Balanced against the constant shrilling of motorized instruments of agony, you do get a character like John Le Carré’s George Smiley, who fights the KGB with the silkiest of interrogation techniques. Smiley believes physical torture is a waste of time, that the information gleaned is unreliable. So he sits down the subjects of his questioning and offers them a cup of tea; he chats to them, spinning his soft-spoken web, teasing out information as if yarn off a silkworm. While Smiley may not be about to become a text-book model for dealing with your freshly captured Salafi-Jihadi, there must be a reason why the head of West Point, that most elite of US military colleges, reportedly met the producers of 24 to request them to show a situation in which torture backfires.

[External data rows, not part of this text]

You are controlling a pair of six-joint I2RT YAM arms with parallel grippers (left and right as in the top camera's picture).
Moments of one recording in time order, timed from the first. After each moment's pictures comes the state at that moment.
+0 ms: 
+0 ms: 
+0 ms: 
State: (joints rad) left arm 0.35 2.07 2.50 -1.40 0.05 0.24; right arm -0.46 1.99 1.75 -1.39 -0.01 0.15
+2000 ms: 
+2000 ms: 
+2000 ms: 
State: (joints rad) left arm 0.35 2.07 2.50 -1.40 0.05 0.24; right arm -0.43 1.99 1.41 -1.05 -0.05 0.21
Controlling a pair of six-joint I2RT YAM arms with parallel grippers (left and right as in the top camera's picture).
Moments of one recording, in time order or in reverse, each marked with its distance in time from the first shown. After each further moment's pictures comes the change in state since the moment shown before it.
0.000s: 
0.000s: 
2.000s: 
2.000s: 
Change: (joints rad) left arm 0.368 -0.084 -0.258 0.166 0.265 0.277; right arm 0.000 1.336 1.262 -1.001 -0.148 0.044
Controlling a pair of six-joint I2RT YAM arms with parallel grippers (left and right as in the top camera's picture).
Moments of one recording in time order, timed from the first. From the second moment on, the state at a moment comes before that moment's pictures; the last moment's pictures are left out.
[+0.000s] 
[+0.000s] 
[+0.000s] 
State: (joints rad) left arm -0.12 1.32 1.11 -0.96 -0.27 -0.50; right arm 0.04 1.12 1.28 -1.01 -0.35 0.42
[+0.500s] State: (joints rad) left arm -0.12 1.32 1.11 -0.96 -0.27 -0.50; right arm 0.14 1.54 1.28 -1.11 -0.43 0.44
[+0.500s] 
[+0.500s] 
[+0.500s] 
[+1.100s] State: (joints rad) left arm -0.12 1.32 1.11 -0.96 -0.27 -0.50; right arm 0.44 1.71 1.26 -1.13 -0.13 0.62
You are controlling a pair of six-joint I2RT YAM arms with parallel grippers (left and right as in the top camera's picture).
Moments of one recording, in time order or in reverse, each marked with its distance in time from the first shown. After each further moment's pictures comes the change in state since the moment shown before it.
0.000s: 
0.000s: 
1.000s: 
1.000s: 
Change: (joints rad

Meanwhile, as consumers of violent entertainment, we continue to witness and pay for torture; it’s a bit like a toxic, guilt-generating addiction, but we love it. Of course, we love it at a remove, on a two-dimensional page or screen, as long as it doesn’t happen to us or anyone we know, as long as we are on the side of the torturing party, or, better still, able to watch and berate the torturers without getting our hands dirty. Of course we have an ambivalence towards torture and this might even be shared by all the three people currently vying for the US presidency, but at least one of them has made a guest appearance on 24, acting as a minor functionary at the White House. Should Senator McCain make the leap from acting the flunky to becoming the major functionary at 1600 Pennsylvania Avenue, he would do well to remember the reservations of the head honcho at West Point. And the rest of us would do well to guard against this toxic addiction. To paraphrase Robert Frost, something there is, that loves a thumbscrew.